Debió de ser por entonces cuando un Humber se detuvo delante de la casa y entraron en ella dos inspectores de policía y dos agentes. Briony era su única fuente de información, y ella procuró hablar con calma. El papel crucial que interpretaba alimentó la certeza. Esto fue en el tiempo deslavazado que precedió a las entrevistas formales, y en el que ella compareció ante los funcionarios en el vestíbulo, escoltada por Leon a un lado y por su madre al otro. ¿Pero cómo había vuelto su madre tan pronto de la cabecera de Lola? El inspector jefe tenía una cara gruesa, de abundantes costuras, como esculpida en un pliegue de granito. Briony estaba asustada mientras contaba su historia a aquella máscara vigilante e inmóvil; al final sintió que le quitaban un peso de encima, y una cálida sensación sumisa se le esparció desde el estómago a los miembros. Era como el amor, un amor súbito por aquel hombre vigilante que encarnaba sin reservas la causa del bien, que a todas horas plantaba batalla en su defensa y que era respaldado por todos los poderes humanos y por toda la sabiduría existentes. Bajo su mirada neutral se le hizo un nudo en la garganta y la voz empezó a flaquearle. Quería que el inspector la abrazase y la consolara y la perdonase, por muy libre de culpa que ella estuviera.
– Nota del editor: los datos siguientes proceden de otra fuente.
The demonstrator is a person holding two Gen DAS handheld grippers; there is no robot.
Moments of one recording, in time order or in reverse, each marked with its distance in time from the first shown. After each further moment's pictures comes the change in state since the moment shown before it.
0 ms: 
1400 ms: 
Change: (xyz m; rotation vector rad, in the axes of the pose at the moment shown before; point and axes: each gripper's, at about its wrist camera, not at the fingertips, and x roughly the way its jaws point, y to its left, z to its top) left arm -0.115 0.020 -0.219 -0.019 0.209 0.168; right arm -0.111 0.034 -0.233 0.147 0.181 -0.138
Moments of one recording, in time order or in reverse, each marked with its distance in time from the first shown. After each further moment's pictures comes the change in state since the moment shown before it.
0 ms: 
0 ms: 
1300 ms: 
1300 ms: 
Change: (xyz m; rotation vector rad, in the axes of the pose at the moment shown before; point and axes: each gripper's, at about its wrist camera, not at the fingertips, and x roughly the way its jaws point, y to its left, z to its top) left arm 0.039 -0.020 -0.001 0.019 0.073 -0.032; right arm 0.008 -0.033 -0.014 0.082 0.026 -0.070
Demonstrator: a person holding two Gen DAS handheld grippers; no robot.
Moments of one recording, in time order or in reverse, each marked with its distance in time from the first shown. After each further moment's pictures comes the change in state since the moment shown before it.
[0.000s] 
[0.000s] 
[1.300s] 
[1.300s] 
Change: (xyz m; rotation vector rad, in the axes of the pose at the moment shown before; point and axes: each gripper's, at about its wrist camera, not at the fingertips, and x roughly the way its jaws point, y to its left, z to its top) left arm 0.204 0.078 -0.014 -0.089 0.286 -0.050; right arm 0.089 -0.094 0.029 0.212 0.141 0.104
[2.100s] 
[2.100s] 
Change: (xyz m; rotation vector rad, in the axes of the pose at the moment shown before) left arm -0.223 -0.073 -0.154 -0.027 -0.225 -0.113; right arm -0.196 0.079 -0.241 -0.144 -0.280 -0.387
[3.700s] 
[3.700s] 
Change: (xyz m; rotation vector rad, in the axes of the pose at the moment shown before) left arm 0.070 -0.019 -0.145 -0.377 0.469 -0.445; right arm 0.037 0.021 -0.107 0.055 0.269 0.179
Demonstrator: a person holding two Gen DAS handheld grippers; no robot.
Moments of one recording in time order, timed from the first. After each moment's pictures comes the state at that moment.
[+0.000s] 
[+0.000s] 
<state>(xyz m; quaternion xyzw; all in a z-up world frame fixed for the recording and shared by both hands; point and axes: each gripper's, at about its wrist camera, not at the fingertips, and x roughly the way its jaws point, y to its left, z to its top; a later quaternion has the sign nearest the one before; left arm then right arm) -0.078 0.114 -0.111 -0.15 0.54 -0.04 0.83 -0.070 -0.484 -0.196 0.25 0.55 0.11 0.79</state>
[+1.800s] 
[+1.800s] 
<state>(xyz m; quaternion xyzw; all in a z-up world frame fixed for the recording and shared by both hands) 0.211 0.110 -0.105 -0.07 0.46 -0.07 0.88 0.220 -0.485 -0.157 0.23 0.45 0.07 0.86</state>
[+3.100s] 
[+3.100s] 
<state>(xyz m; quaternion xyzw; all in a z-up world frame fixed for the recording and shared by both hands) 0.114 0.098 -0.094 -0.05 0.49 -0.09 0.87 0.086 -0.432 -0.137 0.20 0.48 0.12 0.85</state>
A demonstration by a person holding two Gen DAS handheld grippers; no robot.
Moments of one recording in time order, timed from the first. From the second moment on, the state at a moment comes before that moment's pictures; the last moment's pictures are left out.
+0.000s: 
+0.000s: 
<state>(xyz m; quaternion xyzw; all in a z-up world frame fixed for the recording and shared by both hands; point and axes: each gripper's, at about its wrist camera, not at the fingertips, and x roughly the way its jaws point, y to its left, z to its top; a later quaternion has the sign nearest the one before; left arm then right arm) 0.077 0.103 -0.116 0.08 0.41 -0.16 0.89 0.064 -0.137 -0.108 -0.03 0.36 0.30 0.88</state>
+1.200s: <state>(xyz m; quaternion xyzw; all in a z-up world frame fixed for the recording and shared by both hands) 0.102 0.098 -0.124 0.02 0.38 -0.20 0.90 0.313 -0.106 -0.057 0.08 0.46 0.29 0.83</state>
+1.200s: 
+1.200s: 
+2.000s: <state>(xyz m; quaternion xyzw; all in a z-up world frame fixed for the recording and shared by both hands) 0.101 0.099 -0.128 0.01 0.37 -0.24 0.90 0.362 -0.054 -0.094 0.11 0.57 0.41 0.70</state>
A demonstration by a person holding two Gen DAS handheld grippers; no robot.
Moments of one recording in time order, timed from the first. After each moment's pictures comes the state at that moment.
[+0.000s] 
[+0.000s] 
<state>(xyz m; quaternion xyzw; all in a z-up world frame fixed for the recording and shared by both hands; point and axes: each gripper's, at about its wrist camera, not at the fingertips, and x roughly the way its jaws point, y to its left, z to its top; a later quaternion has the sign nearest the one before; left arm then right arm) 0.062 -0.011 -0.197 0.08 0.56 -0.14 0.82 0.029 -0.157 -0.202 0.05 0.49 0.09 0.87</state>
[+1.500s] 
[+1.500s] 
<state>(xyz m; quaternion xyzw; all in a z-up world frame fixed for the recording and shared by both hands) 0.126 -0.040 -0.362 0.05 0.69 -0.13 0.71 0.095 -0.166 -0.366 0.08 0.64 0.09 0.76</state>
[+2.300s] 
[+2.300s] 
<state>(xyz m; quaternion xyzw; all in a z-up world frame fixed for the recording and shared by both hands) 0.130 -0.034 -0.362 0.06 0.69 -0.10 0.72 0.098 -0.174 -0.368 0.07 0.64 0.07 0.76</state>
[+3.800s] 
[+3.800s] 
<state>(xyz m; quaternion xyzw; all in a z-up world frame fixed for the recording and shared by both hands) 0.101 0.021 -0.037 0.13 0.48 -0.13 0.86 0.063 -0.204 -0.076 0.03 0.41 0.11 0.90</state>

Pero él se limitaba a mirarla y a escuchar.
Era él. Lo vi
. Sus lágrimas constituían una prueba adicional de la verdad que percibía y enunciaba, y cuando la mano de su madre le acarició la nuca, ella se derrumbó del todo y la llevaron al salón.
Pero si estaba allí, consolada por su madre sobre el Chesterfield, ¿cómo podía recordar la llegada del doctor McLaren, con su chaleco negro y el anticuado cuello de la camisa alzado, y con el maletín Gladstone que había presenciado los tres partos y todas las enfermedades infantiles de la familia Tallis? Leon habló con el médico, inclinado hacia delante para murmurarle un resumen varonil de los hechos. ¿Dónde estaba ahora la desenfadada ligereza de Leon? Aquella consulta sigilosa fue típica de las horas subsiguientes. A cada recién llegado se le informaba de aquella manera; la gente —la policía, el médico, miembros de la familia, criados— formaba corros que se deshacían y se recomponían en rincones de las habitaciones, el vestíbulo y la terraza, fuera de las puertaventanas. Nada fue aclarado, o formulado, en público. Todos conocían los hechos terribles de una violación, pero ésta mantenía su carácter colectivo de secreto compartido en cuchicheos entre grupos movedizos que se dispersaban con aire de suficiencia para atender a nuevos asuntos. Aún más serio, en potencia, era el de los niños desaparecidos. Pero la opinión general, continuamente reiterada como un sortilegio, era que dormían a salvo en algún lugar del parque. De este modo la atención permaneció centrada sobre todo en la desventura de la chica acostada arriba.